Il serait intéressant de suivre l’évolution des rapports entre ces artistes sur la scène. L’improvisation se tisse à travers des gestes et des sons, mais ils ont appris à se connaître, ils savent maintenant jouer chacun sur la présence de l’autre et les moments où ils se donnent pleinement à ce jeu sont d’autant plus jouissifs.

Pour ceux qui n’auraient pas eu l’occasion d’assister aux rencontres évoquées ci-dessus, Boris Charmatz reste l’imprévisible et le déstabilisateur, quoique la musique créée par Médéric Collignon à l’aide d’un cornet de poche et des machines et sampleurs peut aussi bien être caractérisée comme imprévisible et singulière. Toutefois, Médéric Collignon se situe davantage dans la logique d’une performance sonore, toujours survolté et d’une énergie intarissable et peut être quelque part encore en représentation. Il résiste aux « attaques » de Boris Charmatz, qui le touche, le palpe, lui monte dessus, le prend et le porte sur ses épaules, interfère avec ses machines et le roule par terre. La perplexité de leur première rencontre a laissé la place à une connivence effervescente.

Boris Charmatz, quant à lui, n’en démord pas. Il y a des thèmes qui reviennent à travers plusieurs de ses créations. Il parle, car parler fait partie de sa présence sur scène, et c’est l’une de ses obsessions : tuer de vieux gestes dans son corps. Il crie et il met une note mélodramatique dans le désespoir joué de vouloir dire quelque chose de nouveau quand tout a déjà été dit, reprise au second degré d’une hantise de l’art contemporain. Il y a aussi des bribes de narration d’une trame nouvelle, peut être des bouts d’essais pour ses créations en cours, faisant toujours appel à des images fortes, absurdes, qui pourraient faire penser à une esthétique surréaliste.
En même temps, il y a sa gestuelle et sa manière d’être sur scène, qui montrent qu’il ne s’agit pas d’un simple exercice formel, ni de déclamer des mementos pathétiques.

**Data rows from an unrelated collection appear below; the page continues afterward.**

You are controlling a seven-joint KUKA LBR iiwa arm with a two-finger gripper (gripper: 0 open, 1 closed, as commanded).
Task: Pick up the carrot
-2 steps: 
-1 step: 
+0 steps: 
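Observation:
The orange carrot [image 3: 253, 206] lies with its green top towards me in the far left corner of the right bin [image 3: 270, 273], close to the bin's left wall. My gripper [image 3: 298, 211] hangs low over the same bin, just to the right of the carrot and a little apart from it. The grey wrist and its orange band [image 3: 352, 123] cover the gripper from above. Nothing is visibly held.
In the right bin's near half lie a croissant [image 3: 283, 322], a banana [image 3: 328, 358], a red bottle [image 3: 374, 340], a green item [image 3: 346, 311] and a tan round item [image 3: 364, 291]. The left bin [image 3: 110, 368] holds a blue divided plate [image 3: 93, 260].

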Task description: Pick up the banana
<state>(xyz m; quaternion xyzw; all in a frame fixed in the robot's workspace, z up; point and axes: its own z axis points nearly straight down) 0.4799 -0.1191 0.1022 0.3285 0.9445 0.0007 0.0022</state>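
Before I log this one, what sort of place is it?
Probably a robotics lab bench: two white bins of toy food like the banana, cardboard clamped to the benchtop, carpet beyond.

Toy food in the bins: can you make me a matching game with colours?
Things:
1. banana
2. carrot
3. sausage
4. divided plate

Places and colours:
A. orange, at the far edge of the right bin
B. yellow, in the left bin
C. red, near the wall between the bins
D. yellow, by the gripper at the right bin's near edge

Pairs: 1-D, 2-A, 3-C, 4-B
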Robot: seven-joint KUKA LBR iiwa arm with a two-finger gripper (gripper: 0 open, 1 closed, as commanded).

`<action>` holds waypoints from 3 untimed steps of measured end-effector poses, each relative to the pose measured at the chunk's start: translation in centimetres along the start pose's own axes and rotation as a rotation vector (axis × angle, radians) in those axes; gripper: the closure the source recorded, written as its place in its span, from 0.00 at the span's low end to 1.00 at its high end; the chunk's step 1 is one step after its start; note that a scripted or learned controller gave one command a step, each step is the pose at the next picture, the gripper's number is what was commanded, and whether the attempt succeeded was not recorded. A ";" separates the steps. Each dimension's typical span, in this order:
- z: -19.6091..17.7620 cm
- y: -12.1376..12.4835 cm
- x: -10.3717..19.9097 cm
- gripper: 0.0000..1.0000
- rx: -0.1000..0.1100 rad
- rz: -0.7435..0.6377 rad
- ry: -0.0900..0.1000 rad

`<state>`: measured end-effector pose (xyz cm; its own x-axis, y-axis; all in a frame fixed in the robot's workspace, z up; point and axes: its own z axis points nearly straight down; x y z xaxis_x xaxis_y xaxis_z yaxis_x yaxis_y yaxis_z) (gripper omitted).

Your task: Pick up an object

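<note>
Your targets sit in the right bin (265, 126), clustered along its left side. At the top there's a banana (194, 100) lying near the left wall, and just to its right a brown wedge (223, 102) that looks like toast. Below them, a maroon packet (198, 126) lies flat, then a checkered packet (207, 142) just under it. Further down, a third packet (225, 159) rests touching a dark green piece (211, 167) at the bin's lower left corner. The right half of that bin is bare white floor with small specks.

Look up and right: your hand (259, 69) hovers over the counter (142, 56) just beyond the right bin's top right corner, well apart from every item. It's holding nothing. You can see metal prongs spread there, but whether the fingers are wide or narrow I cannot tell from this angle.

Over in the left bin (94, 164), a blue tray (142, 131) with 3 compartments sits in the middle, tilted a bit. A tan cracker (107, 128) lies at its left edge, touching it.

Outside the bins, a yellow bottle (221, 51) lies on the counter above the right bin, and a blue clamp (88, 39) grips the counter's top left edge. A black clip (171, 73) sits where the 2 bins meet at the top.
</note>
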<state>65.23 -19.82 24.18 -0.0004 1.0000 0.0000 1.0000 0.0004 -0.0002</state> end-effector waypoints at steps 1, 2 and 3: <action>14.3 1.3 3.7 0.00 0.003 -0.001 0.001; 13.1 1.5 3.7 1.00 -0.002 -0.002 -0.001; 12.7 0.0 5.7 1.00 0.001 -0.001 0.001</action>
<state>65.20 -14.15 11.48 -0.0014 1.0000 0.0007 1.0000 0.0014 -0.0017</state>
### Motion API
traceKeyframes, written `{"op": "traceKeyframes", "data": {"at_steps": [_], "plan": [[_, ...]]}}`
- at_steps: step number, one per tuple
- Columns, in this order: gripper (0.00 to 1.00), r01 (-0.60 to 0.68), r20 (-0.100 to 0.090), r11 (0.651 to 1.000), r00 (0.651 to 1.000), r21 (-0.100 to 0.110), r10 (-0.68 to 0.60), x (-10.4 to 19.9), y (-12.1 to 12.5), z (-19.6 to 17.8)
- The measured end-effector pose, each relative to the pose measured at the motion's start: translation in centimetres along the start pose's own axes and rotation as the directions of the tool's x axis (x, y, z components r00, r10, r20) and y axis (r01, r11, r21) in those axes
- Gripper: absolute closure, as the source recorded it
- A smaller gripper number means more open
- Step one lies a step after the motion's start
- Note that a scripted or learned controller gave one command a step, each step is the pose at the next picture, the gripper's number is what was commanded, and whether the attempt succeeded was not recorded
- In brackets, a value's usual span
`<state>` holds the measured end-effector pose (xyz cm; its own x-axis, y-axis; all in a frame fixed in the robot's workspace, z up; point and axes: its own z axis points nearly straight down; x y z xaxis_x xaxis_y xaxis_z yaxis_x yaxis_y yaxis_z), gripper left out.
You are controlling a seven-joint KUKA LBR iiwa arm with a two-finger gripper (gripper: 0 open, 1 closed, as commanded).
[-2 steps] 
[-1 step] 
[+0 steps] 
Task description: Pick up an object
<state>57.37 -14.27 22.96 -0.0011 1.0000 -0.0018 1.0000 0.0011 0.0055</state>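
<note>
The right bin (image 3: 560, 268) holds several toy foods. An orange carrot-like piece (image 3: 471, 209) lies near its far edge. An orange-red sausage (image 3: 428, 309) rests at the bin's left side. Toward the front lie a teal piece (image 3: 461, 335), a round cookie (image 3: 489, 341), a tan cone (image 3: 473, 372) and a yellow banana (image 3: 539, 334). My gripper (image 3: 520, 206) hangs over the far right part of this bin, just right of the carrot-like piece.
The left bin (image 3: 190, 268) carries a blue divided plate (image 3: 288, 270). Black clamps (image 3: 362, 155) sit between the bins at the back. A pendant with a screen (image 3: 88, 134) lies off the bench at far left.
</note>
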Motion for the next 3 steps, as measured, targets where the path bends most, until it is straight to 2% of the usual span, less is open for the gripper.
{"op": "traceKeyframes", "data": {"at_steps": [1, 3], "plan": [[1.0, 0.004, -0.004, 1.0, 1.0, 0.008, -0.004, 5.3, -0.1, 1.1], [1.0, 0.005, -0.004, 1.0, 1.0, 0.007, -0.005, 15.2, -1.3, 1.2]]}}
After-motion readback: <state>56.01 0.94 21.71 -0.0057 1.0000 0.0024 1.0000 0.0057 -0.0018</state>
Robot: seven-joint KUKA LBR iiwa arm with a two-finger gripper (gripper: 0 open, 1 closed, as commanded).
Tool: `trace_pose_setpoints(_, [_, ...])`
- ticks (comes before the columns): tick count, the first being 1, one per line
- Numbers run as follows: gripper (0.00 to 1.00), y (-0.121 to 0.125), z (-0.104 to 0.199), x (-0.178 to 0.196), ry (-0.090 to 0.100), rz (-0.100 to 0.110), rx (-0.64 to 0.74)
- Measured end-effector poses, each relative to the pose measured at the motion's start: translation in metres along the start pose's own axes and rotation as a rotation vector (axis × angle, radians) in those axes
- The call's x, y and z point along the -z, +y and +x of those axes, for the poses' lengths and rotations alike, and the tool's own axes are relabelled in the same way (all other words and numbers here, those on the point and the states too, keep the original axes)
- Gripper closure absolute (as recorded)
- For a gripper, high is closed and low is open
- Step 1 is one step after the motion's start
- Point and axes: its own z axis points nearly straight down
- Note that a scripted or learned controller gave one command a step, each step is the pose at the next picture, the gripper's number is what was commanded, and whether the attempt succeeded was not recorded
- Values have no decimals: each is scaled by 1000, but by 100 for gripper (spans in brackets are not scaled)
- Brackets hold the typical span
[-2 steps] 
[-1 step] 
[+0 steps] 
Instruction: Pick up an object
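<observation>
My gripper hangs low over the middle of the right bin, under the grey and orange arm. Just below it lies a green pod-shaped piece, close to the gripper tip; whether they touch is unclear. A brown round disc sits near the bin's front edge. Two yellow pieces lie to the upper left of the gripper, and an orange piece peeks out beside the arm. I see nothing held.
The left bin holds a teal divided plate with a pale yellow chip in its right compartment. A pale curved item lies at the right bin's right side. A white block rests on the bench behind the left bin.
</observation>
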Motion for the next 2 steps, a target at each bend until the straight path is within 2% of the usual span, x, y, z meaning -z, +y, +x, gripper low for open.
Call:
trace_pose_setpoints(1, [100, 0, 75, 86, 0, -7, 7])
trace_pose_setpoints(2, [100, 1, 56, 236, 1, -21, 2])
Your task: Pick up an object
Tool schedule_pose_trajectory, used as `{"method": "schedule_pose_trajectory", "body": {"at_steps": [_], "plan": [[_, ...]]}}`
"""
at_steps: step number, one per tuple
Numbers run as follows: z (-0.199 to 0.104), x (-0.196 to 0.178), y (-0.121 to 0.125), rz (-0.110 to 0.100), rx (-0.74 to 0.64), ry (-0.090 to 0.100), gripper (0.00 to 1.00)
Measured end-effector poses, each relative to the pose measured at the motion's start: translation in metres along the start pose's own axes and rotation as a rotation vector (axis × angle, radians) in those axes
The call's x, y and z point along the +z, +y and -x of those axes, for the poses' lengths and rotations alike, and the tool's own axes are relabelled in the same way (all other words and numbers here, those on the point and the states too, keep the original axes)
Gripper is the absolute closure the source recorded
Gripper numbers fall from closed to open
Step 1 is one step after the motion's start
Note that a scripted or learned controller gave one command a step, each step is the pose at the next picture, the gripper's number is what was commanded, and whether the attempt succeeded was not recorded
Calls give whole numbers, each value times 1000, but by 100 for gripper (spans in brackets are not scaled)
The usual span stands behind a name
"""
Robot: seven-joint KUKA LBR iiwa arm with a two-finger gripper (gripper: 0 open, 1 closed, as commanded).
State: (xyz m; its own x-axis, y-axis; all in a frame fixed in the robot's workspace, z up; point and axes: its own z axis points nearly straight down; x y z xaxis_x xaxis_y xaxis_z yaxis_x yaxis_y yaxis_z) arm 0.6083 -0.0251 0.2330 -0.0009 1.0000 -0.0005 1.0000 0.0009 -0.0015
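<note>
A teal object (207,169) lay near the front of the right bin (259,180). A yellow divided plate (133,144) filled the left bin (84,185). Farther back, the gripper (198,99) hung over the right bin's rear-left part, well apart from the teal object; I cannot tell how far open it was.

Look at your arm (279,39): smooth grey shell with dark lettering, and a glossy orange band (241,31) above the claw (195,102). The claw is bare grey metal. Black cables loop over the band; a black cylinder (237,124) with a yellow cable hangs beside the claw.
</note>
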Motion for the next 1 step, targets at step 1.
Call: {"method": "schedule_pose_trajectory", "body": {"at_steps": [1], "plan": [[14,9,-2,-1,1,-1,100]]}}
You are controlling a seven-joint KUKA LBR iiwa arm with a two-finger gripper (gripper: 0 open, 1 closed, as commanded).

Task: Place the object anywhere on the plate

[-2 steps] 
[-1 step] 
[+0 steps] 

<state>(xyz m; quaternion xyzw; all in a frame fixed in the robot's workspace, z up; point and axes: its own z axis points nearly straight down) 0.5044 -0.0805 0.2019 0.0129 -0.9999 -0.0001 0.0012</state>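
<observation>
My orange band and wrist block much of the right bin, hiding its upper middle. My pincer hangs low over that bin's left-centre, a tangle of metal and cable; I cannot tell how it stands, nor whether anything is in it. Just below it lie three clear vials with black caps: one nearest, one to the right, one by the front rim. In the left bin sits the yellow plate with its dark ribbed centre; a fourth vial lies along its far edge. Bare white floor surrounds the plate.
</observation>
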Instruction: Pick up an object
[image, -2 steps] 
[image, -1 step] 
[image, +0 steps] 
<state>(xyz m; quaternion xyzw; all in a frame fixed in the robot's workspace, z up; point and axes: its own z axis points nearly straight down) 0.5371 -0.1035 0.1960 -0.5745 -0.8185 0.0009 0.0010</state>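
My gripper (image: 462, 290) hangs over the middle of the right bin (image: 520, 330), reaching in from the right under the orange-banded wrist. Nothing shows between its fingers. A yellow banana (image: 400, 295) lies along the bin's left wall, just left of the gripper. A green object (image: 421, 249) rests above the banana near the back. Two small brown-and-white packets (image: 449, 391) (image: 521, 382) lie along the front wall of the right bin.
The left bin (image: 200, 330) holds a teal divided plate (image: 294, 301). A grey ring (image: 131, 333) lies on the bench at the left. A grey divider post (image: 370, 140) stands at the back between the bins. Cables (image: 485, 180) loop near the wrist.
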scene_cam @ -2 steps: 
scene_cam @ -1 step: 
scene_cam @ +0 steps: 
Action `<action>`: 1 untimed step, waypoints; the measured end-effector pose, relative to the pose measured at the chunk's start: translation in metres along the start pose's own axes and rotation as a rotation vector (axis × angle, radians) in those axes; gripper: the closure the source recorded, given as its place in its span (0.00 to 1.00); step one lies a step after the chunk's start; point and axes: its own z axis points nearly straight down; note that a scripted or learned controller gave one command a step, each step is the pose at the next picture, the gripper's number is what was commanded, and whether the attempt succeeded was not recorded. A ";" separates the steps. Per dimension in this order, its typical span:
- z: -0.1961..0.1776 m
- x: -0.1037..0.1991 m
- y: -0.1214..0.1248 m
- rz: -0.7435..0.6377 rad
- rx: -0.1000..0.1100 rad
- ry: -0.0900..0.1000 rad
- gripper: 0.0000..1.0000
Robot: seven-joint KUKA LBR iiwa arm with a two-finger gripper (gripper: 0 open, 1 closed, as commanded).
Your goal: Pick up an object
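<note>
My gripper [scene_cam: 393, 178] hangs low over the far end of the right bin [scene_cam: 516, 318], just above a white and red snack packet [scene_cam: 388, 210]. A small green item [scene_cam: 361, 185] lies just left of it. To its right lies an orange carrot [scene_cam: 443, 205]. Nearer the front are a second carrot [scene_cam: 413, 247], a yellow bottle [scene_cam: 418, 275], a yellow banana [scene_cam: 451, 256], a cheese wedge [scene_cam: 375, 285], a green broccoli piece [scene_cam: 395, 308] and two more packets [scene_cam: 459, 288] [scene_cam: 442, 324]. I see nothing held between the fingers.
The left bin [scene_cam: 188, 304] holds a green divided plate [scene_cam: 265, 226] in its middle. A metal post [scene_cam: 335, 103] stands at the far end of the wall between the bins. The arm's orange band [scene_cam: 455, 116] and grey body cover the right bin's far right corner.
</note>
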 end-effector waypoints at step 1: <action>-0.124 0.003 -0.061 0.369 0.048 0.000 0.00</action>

Dans ces instants d’improvisation, Boris Charmatz se livre à un jeu dangereux, qu’il s’efforce de pousser au plus loin. Dans sa tentative avouée de tuer de vieux gestes, il plonge dans la mémoire du corps, au-delà des strates témoignant d’un quelconque apprentissage. Il parvient à des gestes et postures apparentés à des états extrêmes de conscience dissociée. Son anamnèse charnelle trouve des résonances dans les glossolalies d’Antonin Artaud. C’est un exercice qui pourrait assez vite devenir insoutenable : Boris Charmatz se balance, il rampe, un sourire béant, perdu, figé sur son visage. C’est une démarche radicale et troublante et l’épuisement du danseur ressemble à celui de quelqu’un qui vient de se réveiller d’une transe. La présence de Médéric Collignon avec sa verve insouciante vient dédramatiser la situation et les deux artistes se retrouvent sur les terrains plus stables d’un débordement à la fois ludique et irrévérencieux.